[Start of Attachment]
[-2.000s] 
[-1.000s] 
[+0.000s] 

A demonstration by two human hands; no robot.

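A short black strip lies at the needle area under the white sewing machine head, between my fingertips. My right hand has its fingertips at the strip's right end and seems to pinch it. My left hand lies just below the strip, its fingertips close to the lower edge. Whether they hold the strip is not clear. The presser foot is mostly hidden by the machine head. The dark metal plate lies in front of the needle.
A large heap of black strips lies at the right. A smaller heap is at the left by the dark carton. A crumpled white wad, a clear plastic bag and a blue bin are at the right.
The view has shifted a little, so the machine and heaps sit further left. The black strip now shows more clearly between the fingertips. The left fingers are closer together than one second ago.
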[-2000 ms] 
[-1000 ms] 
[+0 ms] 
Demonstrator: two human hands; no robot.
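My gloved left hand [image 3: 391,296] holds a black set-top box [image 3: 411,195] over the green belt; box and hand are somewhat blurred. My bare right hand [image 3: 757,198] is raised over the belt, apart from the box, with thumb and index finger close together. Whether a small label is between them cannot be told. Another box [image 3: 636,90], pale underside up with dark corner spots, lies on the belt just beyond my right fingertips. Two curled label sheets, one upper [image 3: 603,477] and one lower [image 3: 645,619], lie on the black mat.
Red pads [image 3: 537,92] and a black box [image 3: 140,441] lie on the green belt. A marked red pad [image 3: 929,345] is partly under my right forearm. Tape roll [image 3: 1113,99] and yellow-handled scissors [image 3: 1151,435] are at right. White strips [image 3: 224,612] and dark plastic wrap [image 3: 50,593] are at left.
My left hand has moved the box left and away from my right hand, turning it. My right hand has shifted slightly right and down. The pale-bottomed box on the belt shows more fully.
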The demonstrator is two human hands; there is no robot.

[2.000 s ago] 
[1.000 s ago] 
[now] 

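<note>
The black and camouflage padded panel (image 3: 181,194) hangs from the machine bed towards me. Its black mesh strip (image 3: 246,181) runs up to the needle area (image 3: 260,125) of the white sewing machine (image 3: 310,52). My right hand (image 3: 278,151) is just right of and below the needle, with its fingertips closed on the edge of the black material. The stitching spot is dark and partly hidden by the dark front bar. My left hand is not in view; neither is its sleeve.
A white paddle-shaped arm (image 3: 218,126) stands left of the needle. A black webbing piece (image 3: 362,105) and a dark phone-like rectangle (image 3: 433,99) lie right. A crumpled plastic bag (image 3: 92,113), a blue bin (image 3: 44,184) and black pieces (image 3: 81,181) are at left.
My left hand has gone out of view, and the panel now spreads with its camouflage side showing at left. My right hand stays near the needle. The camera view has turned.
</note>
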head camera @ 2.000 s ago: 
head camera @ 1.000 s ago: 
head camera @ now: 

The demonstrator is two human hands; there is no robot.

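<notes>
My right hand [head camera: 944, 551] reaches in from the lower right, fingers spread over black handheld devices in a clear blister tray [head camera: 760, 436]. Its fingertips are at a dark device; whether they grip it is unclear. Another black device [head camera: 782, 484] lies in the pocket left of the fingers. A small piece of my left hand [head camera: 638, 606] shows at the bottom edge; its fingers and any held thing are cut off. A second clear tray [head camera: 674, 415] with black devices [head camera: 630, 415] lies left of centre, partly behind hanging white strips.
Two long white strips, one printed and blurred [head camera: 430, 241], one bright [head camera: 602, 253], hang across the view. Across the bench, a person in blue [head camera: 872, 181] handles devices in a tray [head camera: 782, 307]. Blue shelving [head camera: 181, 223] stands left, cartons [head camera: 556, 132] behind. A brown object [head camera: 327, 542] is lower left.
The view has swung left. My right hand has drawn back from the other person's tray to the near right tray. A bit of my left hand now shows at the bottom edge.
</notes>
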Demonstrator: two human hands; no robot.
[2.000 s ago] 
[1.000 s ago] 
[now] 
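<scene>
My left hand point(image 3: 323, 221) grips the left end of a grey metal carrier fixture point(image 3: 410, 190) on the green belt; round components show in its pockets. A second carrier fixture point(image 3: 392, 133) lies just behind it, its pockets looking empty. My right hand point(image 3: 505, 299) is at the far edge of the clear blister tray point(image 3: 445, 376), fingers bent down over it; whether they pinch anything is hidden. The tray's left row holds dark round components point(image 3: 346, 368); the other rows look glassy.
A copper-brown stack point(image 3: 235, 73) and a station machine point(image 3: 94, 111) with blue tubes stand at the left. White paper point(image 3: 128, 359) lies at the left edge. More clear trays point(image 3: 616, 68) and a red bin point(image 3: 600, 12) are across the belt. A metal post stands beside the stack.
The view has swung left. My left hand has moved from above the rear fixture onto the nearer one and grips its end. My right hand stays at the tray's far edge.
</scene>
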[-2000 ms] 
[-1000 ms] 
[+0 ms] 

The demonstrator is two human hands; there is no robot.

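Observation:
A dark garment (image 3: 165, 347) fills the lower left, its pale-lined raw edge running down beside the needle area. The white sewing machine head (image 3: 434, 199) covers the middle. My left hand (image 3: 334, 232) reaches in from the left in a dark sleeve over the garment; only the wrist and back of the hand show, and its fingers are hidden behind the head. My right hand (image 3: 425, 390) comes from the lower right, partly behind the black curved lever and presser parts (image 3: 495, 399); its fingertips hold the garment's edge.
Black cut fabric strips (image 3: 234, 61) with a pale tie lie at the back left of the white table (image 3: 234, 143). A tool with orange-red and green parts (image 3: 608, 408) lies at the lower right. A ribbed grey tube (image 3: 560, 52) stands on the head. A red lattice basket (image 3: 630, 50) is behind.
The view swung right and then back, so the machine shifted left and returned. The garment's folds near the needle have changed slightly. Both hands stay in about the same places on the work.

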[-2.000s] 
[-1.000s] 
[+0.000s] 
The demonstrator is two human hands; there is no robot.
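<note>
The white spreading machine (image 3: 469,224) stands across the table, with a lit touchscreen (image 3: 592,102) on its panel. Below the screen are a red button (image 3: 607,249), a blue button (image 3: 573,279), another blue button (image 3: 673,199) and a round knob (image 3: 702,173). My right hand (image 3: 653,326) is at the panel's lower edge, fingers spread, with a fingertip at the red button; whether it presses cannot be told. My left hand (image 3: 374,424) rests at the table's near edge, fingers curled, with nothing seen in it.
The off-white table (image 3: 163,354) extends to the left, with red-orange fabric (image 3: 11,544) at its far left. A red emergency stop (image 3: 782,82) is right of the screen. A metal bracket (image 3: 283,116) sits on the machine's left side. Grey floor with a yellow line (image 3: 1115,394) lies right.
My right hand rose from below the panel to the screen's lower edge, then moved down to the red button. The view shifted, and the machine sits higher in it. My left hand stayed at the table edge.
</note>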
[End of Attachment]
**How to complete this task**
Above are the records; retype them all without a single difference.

**Answer to this task**
[-2.000s] 
[-1.000s] 
[+0.000s] 

A demonstration by two human hands; no robot.

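A short black strip lies at the needle area under the white sewing machine head, between my fingertips. My right hand has its fingertips at the strip's right end and seems to pinch it. My left hand lies just below the strip, its fingertips close to the lower edge. Whether they hold the strip is not clear. The presser foot is mostly hidden by the machine head. The dark metal plate lies in front of the needle.
A large heap of black strips lies at the right. A smaller heap is at the left by the dark carton. A crumpled white wad, a clear plastic bag and a blue bin are at the right.
The view has shifted a little, so the machine and heaps sit further left. The black strip now shows more clearly between the fingertips. The left fingers are closer together than one second ago.
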[-2000 ms] 
[-1000 ms] 
[+0 ms] 
Demonstrator: two human hands; no robot.
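My gloved left hand [image 3: 391,296] holds a black set-top box [image 3: 411,195] over the green belt; box and hand are somewhat blurred. My bare right hand [image 3: 757,198] is raised over the belt, apart from the box, with thumb and index finger close together. Whether a small label is between them cannot be told. Another box [image 3: 636,90], pale underside up with dark corner spots, lies on the belt just beyond my right fingertips. Two curled label sheets, one upper [image 3: 603,477] and one lower [image 3: 645,619], lie on the black mat.
Red pads [image 3: 537,92] and a black box [image 3: 140,441] lie on the green belt. A marked red pad [image 3: 929,345] is partly under my right forearm. Tape roll [image 3: 1113,99] and yellow-handled scissors [image 3: 1151,435] are at right. White strips [image 3: 224,612] and dark plastic wrap [image 3: 50,593] are at left.
My left hand has moved the box left and away from my right hand, turning it. My right hand has shifted slightly right and down. The pale-bottomed box on the belt shows more fully.
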The demonstrator is two human hands; there is no robot.

[2.000 s ago] 
[1.000 s ago] 
[now] 

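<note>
The black and camouflage padded panel (image 3: 181,194) hangs from the machine bed towards me. Its black mesh strip (image 3: 246,181) runs up to the needle area (image 3: 260,125) of the white sewing machine (image 3: 310,52). My right hand (image 3: 278,151) is just right of and below the needle, with its fingertips closed on the edge of the black material. The stitching spot is dark and partly hidden by the dark front bar. My left hand is not in view; neither is its sleeve.
A white paddle-shaped arm (image 3: 218,126) stands left of the needle. A black webbing piece (image 3: 362,105) and a dark phone-like rectangle (image 3: 433,99) lie right. A crumpled plastic bag (image 3: 92,113), a blue bin (image 3: 44,184) and black pieces (image 3: 81,181) are at left.
My left hand has gone out of view, and the panel now spreads with its camouflage side showing at left. My right hand stays near the needle. The camera view has turned.
</note>
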head camera @ 2.000 s ago: 
head camera @ 1.000 s ago: 
head camera @ now: 

The demonstrator is two human hands; there is no robot.

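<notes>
My right hand [head camera: 944, 551] reaches in from the lower right, fingers spread over black handheld devices in a clear blister tray [head camera: 760, 436]. Its fingertips are at a dark device; whether they grip it is unclear. Another black device [head camera: 782, 484] lies in the pocket left of the fingers. A small piece of my left hand [head camera: 638, 606] shows at the bottom edge; its fingers and any held thing are cut off. A second clear tray [head camera: 674, 415] with black devices [head camera: 630, 415] lies left of centre, partly behind hanging white strips.
Two long white strips, one printed and blurred [head camera: 430, 241], one bright [head camera: 602, 253], hang across the view. Across the bench, a person in blue [head camera: 872, 181] handles devices in a tray [head camera: 782, 307]. Blue shelving [head camera: 181, 223] stands left, cartons [head camera: 556, 132] behind. A brown object [head camera: 327, 542] is lower left.
The view has swung left. My right hand has drawn back from the other person's tray to the near right tray. A bit of my left hand now shows at the bottom edge.
</notes>
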Demonstrator: two human hands; no robot.
[2.000 s ago] 
[1.000 s ago] 
[now] 
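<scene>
My left hand point(image 3: 323, 221) grips the left end of a grey metal carrier fixture point(image 3: 410, 190) on the green belt; round components show in its pockets. A second carrier fixture point(image 3: 392, 133) lies just behind it, its pockets looking empty. My right hand point(image 3: 505, 299) is at the far edge of the clear blister tray point(image 3: 445, 376), fingers bent down over it; whether they pinch anything is hidden. The tray's left row holds dark round components point(image 3: 346, 368); the other rows look glassy.
A copper-brown stack point(image 3: 235, 73) and a station machine point(image 3: 94, 111) with blue tubes stand at the left. White paper point(image 3: 128, 359) lies at the left edge. More clear trays point(image 3: 616, 68) and a red bin point(image 3: 600, 12) are across the belt. A metal post stands beside the stack.
The view has swung left. My left hand has moved from above the rear fixture onto the nearer one and grips its end. My right hand stays at the tray's far edge.
</scene>
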[-2000 ms] 
[-1000 ms] 
[+0 ms] 

The demonstrator is two human hands; there is no robot.

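Observation:
A dark garment (image 3: 165, 347) fills the lower left, its pale-lined raw edge running down beside the needle area. The white sewing machine head (image 3: 434, 199) covers the middle. My left hand (image 3: 334, 232) reaches in from the left in a dark sleeve over the garment; only the wrist and back of the hand show, and its fingers are hidden behind the head. My right hand (image 3: 425, 390) comes from the lower right, partly behind the black curved lever and presser parts (image 3: 495, 399); its fingertips hold the garment's edge.
Black cut fabric strips (image 3: 234, 61) with a pale tie lie at the back left of the white table (image 3: 234, 143). A tool with orange-red and green parts (image 3: 608, 408) lies at the lower right. A ribbed grey tube (image 3: 560, 52) stands on the head. A red lattice basket (image 3: 630, 50) is behind.
The view swung right and then back, so the machine shifted left and returned. The garment's folds near the needle have changed slightly. Both hands stay in about the same places on the work.
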
[-2.000s] 
[-1.000s] 
[+0.000s] 
The demonstrator is two human hands; there is no robot.
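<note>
The white spreading machine (image 3: 469,224) stands across the table, with a lit touchscreen (image 3: 592,102) on its panel. Below the screen are a red button (image 3: 607,249), a blue button (image 3: 573,279), another blue button (image 3: 673,199) and a round knob (image 3: 702,173). My right hand (image 3: 653,326) is at the panel's lower edge, fingers spread, with a fingertip at the red button; whether it presses cannot be told. My left hand (image 3: 374,424) rests at the table's near edge, fingers curled, with nothing seen in it.
The off-white table (image 3: 163,354) extends to the left, with red-orange fabric (image 3: 11,544) at its far left. A red emergency stop (image 3: 782,82) is right of the screen. A metal bracket (image 3: 283,116) sits on the machine's left side. Grey floor with a yellow line (image 3: 1115,394) lies right.
My right hand rose from below the panel to the screen's lower edge, then moved down to the red button. The view shifted, and the machine sits higher in it. My left hand stayed at the table edge.
</note>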

Further output is not needed for this exercise.